3,S01006506,872,881976140dfffff,"POLYGON ((-2.28377 57.09031, -2.29130 57.08920..."
4,S01006506,872,8819761429fffff,"POLYGON ((-2.30636 57.08699, -2.31390 57.08588..."


In [10]:
# create a population figure for each hex by dividing the DZ population by the count of constituent hexes
# this is a very rough approximation of how the area of a DZ is related to the its population: a city DZ can
# be a single hex with ~1000 population, but a rural DZ with ~1000 population might be made up of 4 hexes.
h3_df["h3_pop"] = h3_df.groupby("datazone")["dz_pop"].transform(lambda x: x / len(x))

To see the result of your transformation, you can export the dataframe to GeoJSON and use your favourite mapping tool like Tableau, QGIS or ArcPro to visualise the hexagons. You can also use a free web-based tool [kepler.gl](https://kepler.gl/)
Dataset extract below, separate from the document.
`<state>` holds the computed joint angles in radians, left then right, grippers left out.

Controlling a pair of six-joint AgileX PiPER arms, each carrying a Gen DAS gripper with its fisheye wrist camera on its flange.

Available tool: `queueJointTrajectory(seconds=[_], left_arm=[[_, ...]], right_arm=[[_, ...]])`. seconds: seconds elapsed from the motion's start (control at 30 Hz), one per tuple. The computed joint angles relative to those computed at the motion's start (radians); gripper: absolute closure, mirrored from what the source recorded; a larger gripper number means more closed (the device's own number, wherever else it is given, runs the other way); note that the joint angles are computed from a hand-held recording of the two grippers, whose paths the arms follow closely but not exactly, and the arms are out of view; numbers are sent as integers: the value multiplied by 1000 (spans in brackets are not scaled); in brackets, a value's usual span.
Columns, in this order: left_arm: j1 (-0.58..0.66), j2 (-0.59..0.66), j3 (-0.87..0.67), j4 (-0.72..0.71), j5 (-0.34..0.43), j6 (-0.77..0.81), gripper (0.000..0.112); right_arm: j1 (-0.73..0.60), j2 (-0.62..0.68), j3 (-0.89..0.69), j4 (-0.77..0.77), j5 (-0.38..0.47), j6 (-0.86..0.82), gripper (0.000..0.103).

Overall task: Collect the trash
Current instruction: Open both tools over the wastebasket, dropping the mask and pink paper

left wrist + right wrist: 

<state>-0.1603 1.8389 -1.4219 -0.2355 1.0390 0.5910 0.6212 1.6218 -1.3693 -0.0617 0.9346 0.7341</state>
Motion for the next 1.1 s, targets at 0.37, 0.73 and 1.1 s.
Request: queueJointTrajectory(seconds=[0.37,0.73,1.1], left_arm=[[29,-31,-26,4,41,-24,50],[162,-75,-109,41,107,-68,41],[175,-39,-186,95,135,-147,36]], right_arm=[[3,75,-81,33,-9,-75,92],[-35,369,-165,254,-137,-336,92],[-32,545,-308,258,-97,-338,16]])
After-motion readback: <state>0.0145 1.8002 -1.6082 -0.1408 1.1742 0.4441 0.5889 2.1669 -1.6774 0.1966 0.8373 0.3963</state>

`h3_df.to_file("h3.geojson", driver="GeoJSON", index=False)`

In order for Exhibit to properly recognize your lookup table, it **must** have a column called `h3` with H3 ids. If you would like to weight the samples (so that sampled points reflect highly populated areas, for example), please ensure you include the appropriate weights column together with the `h3` column and reference it in the specification. By default, the distribution is set to uniform, but by specifying the weights column name, you can easily change that.
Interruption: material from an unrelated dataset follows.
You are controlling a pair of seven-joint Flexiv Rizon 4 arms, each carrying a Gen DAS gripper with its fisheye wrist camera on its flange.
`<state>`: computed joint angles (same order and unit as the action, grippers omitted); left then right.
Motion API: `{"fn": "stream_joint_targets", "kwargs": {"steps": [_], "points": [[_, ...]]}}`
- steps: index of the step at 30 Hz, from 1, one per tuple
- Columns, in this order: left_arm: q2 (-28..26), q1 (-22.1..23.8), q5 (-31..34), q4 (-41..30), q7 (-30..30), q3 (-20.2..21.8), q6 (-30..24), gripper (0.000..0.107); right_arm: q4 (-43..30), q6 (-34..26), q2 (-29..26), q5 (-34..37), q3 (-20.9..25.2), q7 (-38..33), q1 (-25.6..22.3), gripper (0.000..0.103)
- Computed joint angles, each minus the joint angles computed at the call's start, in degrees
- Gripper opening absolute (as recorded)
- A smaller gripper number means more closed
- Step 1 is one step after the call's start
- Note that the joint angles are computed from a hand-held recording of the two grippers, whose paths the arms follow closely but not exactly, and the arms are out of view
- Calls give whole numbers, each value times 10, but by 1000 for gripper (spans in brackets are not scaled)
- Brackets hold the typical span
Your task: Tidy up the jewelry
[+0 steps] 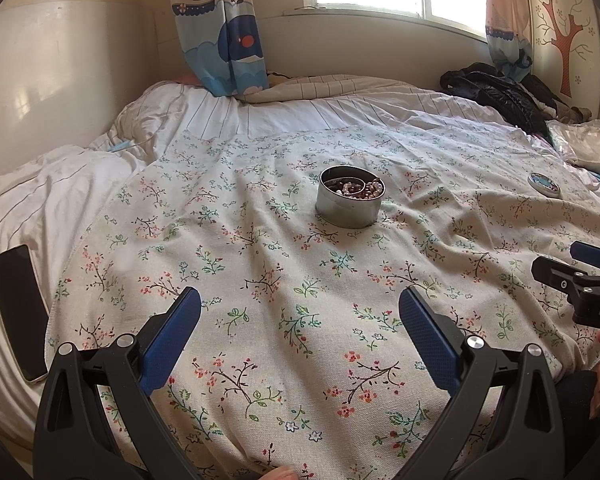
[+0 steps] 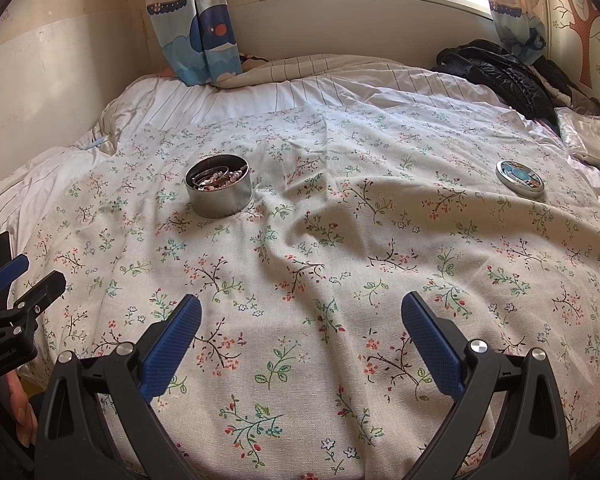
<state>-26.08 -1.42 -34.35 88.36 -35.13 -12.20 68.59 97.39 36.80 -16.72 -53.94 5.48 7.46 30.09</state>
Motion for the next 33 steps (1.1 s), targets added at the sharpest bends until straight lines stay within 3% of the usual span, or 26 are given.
{"fn": "stream_joint_targets", "kwargs": {"steps": [12,21,29,31,33], "points": [[1,10,-25,8,21,-14,12,95,0,0,0,0,0,-1,0,96],[4,2,-20,7,8,-3,13,95,0,1,1,1,0,-3,-1,96],[1,-6,20,-14,-18,16,-18,95,12,11,4,-10,0,13,-2,96],[2,2,10,-12,-6,5,-18,95,13,13,4,-11,0,14,-3,96],[6,20,-18,-17,17,-13,-61,95,13,14,5,-11,0,12,-5,96]]}}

To insert the h3 lookup table into `anon.db` you can use the `db_util.py` provided in the `exhibit/db/` folder. Once you've exported your `h3_df` to a `.csv` file called, for example, `geo_h3_datazones.csv`, all you need to do is type the following in the terminal: `python db_util.py --insert geo_h3_datazones.csv` assuming your `csv` file is in the same folder as `db_util.py`.